Program sensitivity, also known as Lipschitz continuity, describes how small changes in a program’s input lead to bounded changes in the output. We propose an average notion of program sensitivity for probabilistic programs—expected sensitivity—that averages a distance function over a probabilistic coupling of the two output distributions from two nearby inputs. By varying the distance functions, expected sensitivity captures useful notions of probabilistic function sensitivity, including algorithmic stability of machine learning algorithms and convergence of Markov chains.

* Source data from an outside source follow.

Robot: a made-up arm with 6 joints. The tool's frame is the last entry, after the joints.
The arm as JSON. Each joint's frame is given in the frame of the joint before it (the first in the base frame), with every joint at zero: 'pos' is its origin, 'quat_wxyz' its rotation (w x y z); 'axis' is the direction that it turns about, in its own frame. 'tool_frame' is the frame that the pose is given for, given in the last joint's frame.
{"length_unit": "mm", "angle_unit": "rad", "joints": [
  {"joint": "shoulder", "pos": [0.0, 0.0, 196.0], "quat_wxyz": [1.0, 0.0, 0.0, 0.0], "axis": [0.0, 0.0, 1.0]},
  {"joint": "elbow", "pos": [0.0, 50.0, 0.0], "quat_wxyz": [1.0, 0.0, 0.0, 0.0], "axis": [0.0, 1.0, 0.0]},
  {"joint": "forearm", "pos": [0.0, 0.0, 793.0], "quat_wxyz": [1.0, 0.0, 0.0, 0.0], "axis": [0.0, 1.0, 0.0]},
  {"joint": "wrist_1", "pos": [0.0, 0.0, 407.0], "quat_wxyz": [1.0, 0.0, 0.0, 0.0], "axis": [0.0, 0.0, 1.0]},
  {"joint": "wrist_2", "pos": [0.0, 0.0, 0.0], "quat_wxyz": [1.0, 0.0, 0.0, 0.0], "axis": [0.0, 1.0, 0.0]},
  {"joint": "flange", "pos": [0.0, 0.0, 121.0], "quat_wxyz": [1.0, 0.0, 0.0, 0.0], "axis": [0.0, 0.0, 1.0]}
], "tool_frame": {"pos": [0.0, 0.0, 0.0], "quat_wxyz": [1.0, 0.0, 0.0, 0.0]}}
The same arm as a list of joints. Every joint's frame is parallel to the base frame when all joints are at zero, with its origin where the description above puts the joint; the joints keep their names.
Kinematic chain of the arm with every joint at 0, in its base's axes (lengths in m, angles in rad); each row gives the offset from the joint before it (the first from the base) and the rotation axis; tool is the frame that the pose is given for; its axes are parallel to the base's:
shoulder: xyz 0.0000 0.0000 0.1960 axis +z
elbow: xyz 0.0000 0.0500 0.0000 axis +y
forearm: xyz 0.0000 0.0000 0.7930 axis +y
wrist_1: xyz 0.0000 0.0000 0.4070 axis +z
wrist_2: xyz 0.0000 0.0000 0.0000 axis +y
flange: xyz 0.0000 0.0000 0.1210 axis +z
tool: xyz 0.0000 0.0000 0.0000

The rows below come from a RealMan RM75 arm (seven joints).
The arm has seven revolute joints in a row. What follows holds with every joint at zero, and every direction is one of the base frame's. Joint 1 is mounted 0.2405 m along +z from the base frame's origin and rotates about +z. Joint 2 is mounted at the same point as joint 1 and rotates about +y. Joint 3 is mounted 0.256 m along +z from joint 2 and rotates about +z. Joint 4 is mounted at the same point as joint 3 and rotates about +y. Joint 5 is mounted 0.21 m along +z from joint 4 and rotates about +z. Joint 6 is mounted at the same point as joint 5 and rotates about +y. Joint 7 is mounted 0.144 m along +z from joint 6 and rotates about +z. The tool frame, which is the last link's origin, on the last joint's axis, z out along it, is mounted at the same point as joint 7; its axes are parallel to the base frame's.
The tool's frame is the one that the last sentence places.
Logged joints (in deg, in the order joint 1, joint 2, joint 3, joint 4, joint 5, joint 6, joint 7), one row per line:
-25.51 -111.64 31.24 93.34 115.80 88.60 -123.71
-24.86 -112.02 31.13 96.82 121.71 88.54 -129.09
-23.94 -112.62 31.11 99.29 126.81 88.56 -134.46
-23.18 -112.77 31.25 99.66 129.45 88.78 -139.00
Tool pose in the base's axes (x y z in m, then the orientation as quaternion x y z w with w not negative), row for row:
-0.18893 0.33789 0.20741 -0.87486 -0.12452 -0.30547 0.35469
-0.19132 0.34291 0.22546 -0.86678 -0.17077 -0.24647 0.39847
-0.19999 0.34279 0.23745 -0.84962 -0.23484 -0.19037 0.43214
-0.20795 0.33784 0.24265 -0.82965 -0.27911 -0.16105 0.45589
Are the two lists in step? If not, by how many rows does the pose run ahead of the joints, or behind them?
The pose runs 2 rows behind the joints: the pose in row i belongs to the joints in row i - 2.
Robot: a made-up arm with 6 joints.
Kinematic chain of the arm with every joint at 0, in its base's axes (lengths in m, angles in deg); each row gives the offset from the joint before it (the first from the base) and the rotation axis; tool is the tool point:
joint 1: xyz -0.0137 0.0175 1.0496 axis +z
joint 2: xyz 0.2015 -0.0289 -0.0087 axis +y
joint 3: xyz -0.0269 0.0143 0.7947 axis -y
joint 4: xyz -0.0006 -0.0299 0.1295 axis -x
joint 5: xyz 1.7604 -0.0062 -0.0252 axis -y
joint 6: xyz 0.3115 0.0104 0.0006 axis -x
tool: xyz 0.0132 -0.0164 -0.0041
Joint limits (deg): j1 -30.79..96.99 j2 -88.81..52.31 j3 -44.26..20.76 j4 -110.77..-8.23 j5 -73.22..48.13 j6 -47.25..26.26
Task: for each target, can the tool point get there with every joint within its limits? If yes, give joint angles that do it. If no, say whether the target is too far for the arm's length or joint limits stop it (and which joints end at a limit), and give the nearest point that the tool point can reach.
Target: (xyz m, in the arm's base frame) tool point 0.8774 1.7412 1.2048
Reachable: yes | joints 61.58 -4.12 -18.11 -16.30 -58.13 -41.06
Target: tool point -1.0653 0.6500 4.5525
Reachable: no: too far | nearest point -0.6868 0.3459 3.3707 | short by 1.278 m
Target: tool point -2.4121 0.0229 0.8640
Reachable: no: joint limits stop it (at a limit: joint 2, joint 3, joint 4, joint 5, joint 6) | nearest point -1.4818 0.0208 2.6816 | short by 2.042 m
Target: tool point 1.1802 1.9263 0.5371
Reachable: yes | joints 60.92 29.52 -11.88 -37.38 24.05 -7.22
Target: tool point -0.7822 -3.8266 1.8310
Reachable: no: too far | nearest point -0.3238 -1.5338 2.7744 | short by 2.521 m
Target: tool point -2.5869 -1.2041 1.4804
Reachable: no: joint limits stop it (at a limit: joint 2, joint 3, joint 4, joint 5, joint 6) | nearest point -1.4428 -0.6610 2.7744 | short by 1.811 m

Furthermore, expected sensitivity satisfies clean compositional properties and is amenable to formal verification. We develop a relational program logic called ExSeL for proving expected sensitivity properties, featuring two key components. First, relational pre-conditions and post-conditions are expressed using distances, which can be seen as a real-valued generalization of typical boolean-valued (relational) assertions. Second, judgments —with distances as pre-conditions and post-conditions— are interpreted in terms of expectation coupling, a novel, quantitative generalization of probabilistic couplings which supports compositional reasoning.

We demonstrate our logic on two classes of examples: uniform stability of the Stochastic Gradient Method algorithm from machine learning, and rapid mixing for a model of asexual population dynamics. We also extend our logic with a transitivity principle for expectation couplings to capture the path coupling, and we demonstrate our extension by proving rapid mixing of the Glauber dynamics from statistical physics.